TASK TO COMPLETE> What lines below contain the word "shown"? Please pull each one out.

+ + + + + + +

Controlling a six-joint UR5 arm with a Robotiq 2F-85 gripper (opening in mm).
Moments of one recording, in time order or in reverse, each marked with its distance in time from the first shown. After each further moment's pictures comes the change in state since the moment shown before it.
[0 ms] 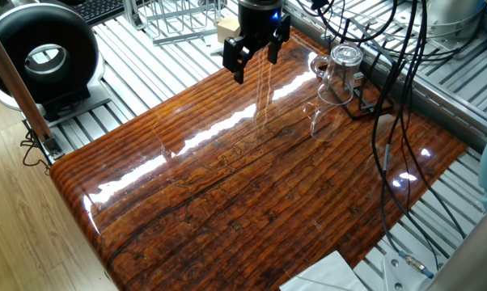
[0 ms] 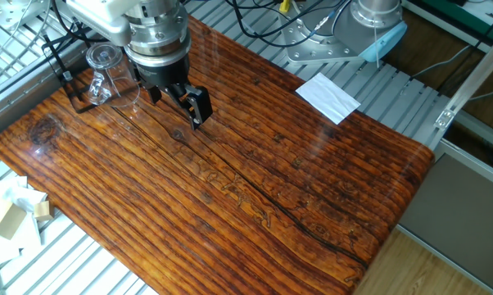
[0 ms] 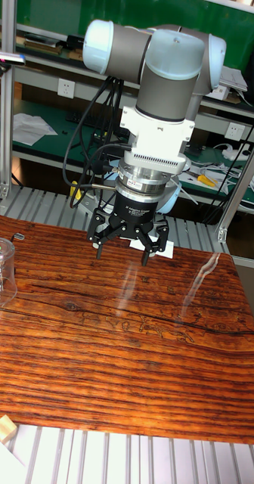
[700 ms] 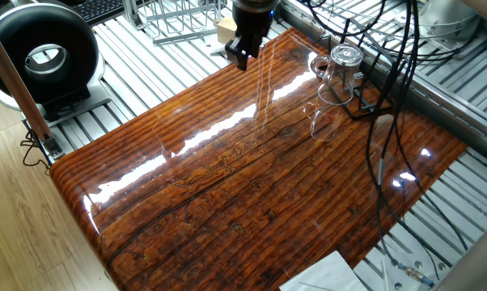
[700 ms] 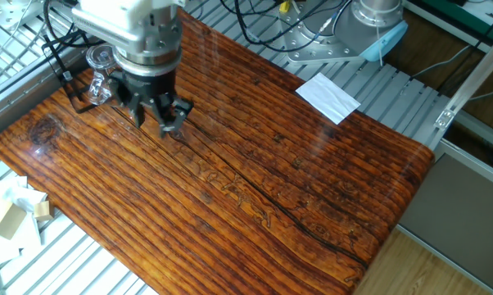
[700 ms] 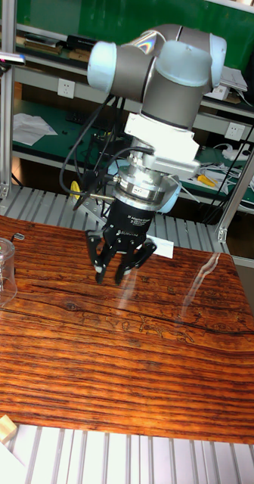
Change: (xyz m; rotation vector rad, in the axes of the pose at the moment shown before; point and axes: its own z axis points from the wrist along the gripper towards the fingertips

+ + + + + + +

COMPLETED EXERCISE>
Moments of one recording, in time order or in reverse, each marked with its distance in time from the first shown. After each further moment's pictures comes the change in state since the moment shown before it.
Change: (xyz m; rotation vector rad, in the axes of the pose at the moment shown before; point and axes: its own z axis points from the wrist along the gripper towards the fingertips

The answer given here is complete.